Williams will also be hurting after losing Maldonado’s millions to Lotus. The team is thought to be on the razor’s edge when it comes to finances, and losing approximately half its annual income will not bode well for the once-mighty operation. To make matters worse, Williams finished one spot lower in this year’s standings compared to 2012, which means it will also get less TV cash from Ecclestone.
These high-profile woes may be the reason F1 is once again talking about having the big teams supply cars to the lower ranks. The idea of three-car teams has also been raised.
In addition to teams running into trouble, several tracks have had their share of difficulties. The famed Nurburgring Circuit almost didn’t host the German Grand Prix this year due to its financial situation, while the Silverstone Circuit in Britain continues to struggle under debt.
Unsurprisingly, the on-again, off-again race in New Jersey won’t happen for the second consecutive year due to financial issues. The race was supposed to make its debut on the F1 calendar in 2013 but was pushed from the schedule after it became obvious the facility would not be ready.
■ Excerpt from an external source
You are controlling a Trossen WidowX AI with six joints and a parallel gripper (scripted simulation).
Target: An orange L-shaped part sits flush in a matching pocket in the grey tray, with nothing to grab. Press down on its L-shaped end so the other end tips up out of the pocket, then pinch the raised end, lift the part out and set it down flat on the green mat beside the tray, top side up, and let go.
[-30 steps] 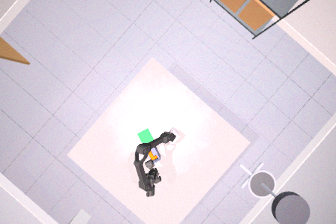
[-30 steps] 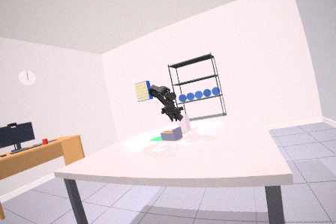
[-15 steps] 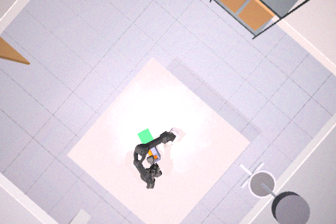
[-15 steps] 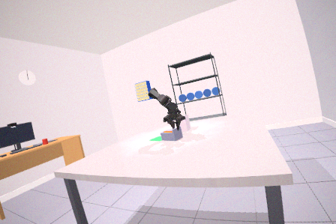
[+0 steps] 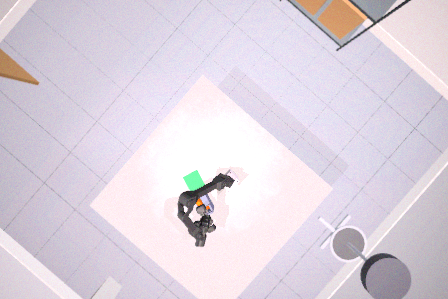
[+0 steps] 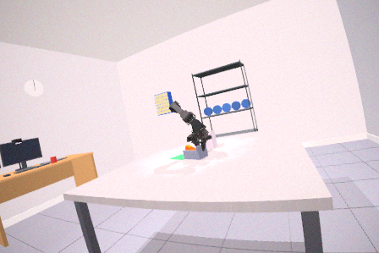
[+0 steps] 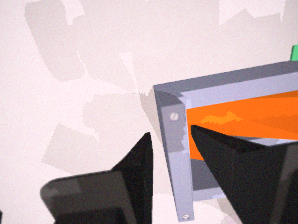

The rescheduled maiden grand prix set for next summer was left off the 2014 calendar approved by the World Motor Sport Council earlier this week.
Although Ecclestone continues to believe the race will happen, he is more or less alone in this view. A planned race in Mexico City was also left off the calendar, as were the existing stops in South Korea and India. Russia and Austria were the additions. The 19-race schedule begins in Australian on March 16 and ends Nov. 23 in Abu Dhabi. The Canadian Grand Prix goes June 8 in Montreal.
Something that could really boost the series fortunes and help turn things around for several teams would be success in the lucrative U.S. market, which has eluded F1 in the past three decades.
Despite New Jersey’s false starts, the race at the Circuit of the Americas near Austin, Texas seems to be promising in that regard. It has turned out to be a pleasant surprise for F1, bringing in more than 117,000 fans on race day for its debut last year and following that success with more than 113,000 for its second grand prix last month. That decrease of about 4,000 on race day from the maiden grand prix is about the best news F1 could get, as a significant softening of crowd numbers in the second year is usually expected.
Unfortunately, just as F1 seems to have a toe-hold in the U.S. in Austin, it shoots itself in the foot by scheduling the 2014 grand prix on Nov. 2, the same day NASCAR’s Sprint Cup will be running a Chase for the Cup race at the Texas Motor Speedway. The speedway is in Fort Worth, about a three-hour drive from Austin.
So far, having the F1 race clash with the NASCAR season finale in Miami for the first two races in Austin hasn’t hurt the crowds for the grand prix. But having the NASCAR Cup down the road where it pulls in the two largest single-day crowds in the state every year might be a bit more problematic.
But with Austin already defying the odds with its first two grands prix, many in the paddock will be hoping the third time is lucky too.